Friday 31 January 2014

Accabadora by Michela Murgia (translated by Silvester Mazzarella)

What We Thought:

Reviewer: JJ Marsh, author of The Beatrice Stubbs series

Beautiful, magical, with a subtle evocation of island culture in a period gone by.

For a mother with too many daughters, it's a neat solution to make a bargain with a sterile woman. A better life for the girl and for the lonely woman.
So Maria is a fill'e anima - a soul child.
Bonaria is the accabadora, the opposite to a midwife. She assists souls on their way out.

Maria and Bonaria Urrai grow to understand each other and their place in the unspoken culture of Sardinia in the 1950s.
The rural landscape and way of life is traditional, charming and brutal. The story of growing awareness and a broadening perspective is not restricted to Maria. The reader learns much, absorbed by the atmosphere of this complicit, tight community, about how right and wrong are dependent on the eye of the beholder.

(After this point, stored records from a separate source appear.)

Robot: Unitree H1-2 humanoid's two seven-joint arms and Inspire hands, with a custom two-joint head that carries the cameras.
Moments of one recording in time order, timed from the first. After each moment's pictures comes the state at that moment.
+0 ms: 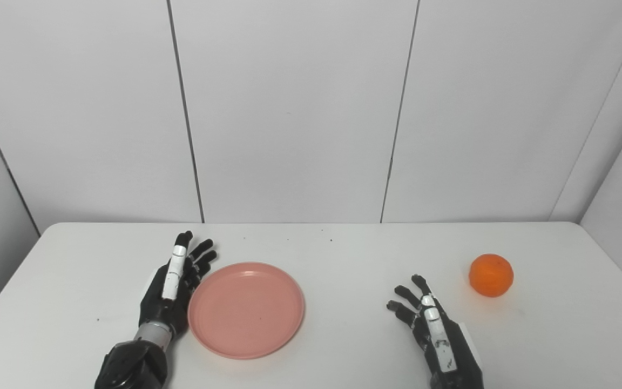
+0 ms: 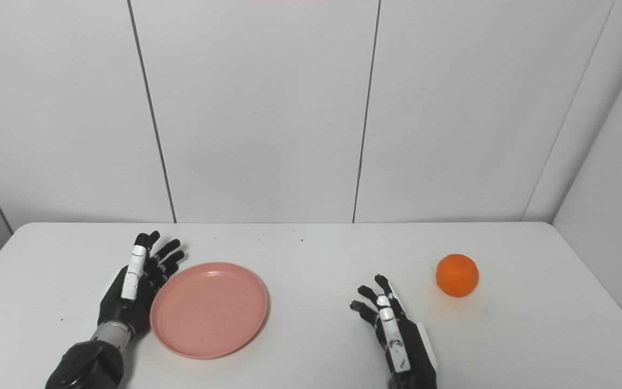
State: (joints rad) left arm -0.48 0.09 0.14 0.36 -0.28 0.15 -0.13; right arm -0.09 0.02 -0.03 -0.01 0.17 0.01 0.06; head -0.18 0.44
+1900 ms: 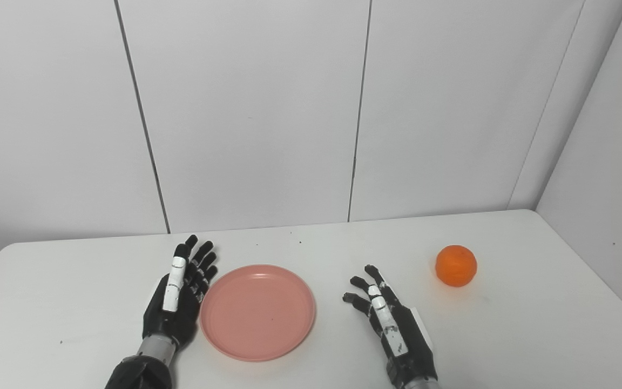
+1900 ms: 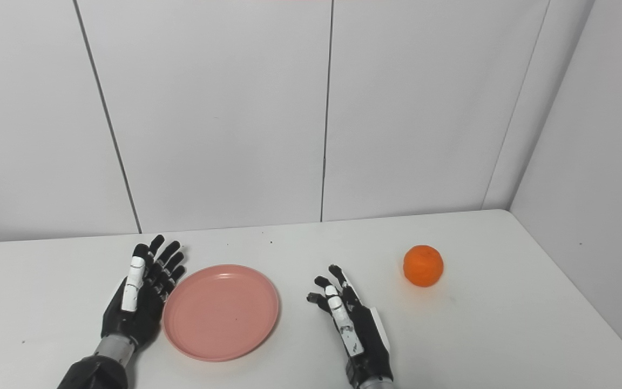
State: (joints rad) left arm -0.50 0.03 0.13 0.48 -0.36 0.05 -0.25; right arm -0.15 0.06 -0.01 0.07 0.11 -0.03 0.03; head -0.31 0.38
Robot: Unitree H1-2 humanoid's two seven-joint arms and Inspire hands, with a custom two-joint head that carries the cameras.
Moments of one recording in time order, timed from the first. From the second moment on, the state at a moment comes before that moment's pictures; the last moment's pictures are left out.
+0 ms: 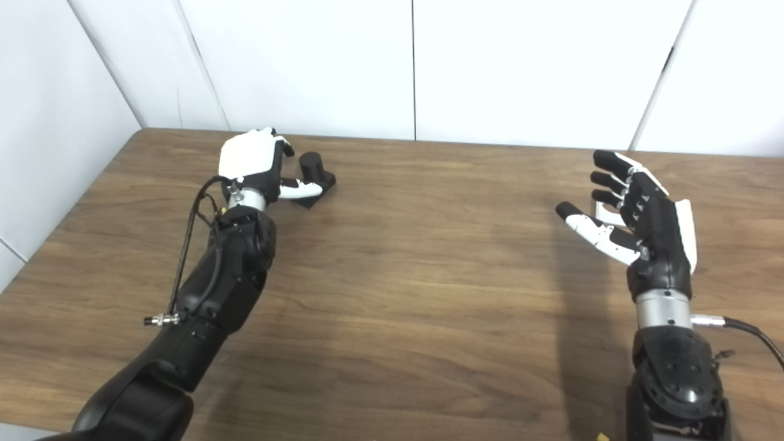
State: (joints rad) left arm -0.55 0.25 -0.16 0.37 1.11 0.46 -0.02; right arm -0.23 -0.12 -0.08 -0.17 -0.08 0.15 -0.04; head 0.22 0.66
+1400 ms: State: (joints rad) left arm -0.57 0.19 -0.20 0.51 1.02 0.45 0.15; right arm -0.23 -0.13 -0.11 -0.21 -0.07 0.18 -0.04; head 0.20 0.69
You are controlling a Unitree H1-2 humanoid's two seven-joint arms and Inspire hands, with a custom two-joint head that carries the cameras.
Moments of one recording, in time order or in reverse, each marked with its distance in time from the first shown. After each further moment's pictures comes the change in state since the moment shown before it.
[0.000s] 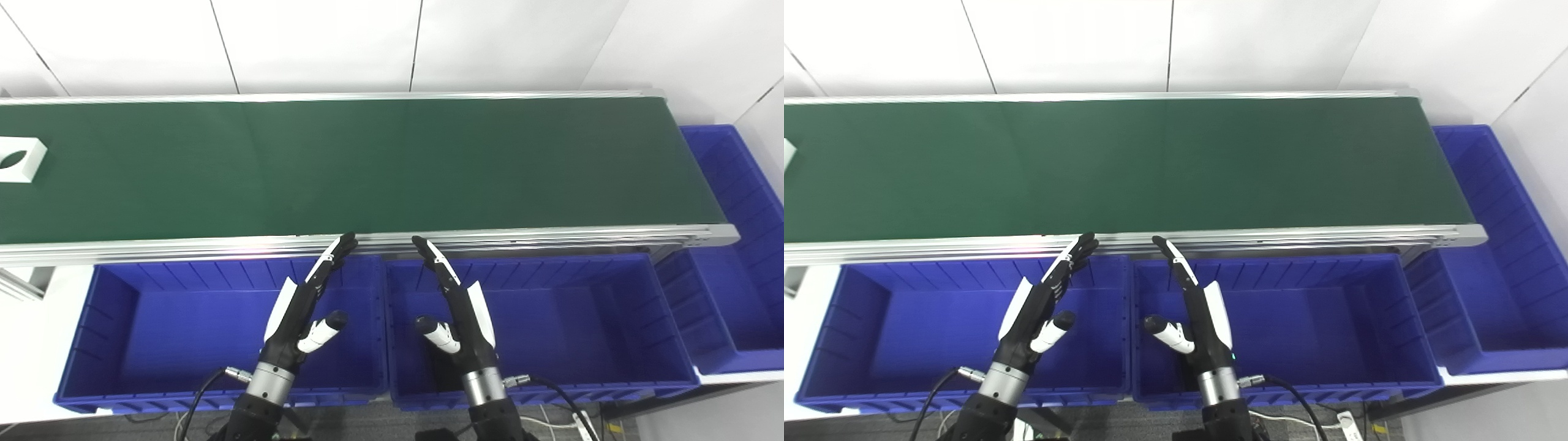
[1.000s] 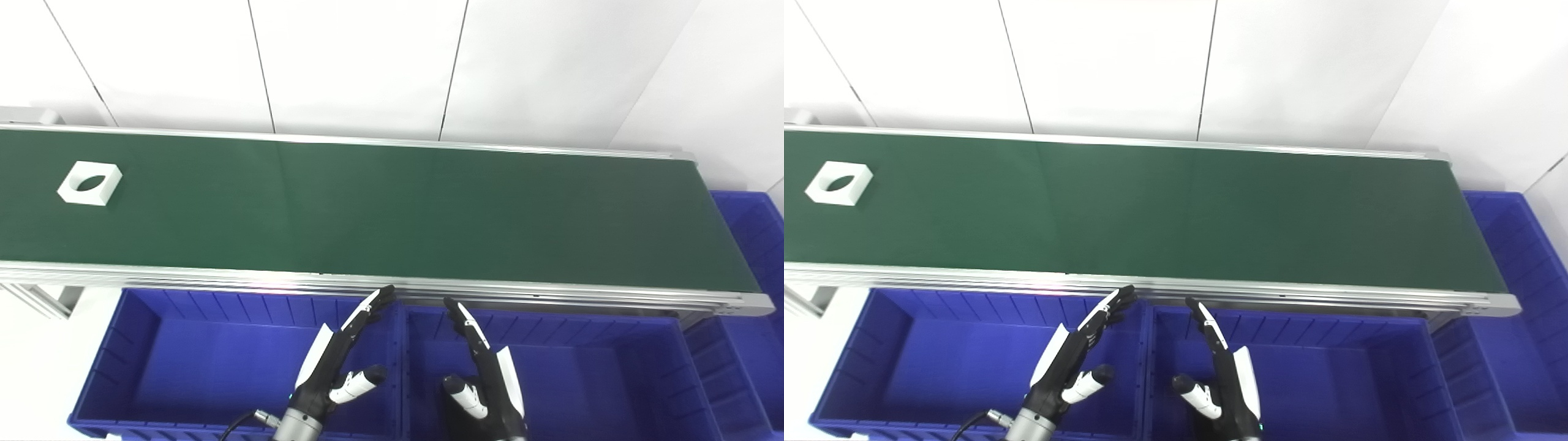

It's a delightful book, characterised by evocative images and subtle personalities. And Murcia's writing is enough to make you stop and catch your breath. Maria is six years old and making a mud tart full of live ants, decorated with sand and wild flowers.
"Under the fierce July sun Maria's pudding grew in her hands with the beauty that sometimes characterises evil things."
And that's on page one.
Hats off to the translator, because this book is a thing of beauty.


You’ll enjoy this is you like: JM Synge, Watership Down, Jean de Florette/Manon des Sources

Avoid if: your perception of southern Italy is directed by Francis Ford Coppola

Ideal accompaniments: Limoncello, chiacchiere (angel wings) and a classic tarantella, ideally by Schubert.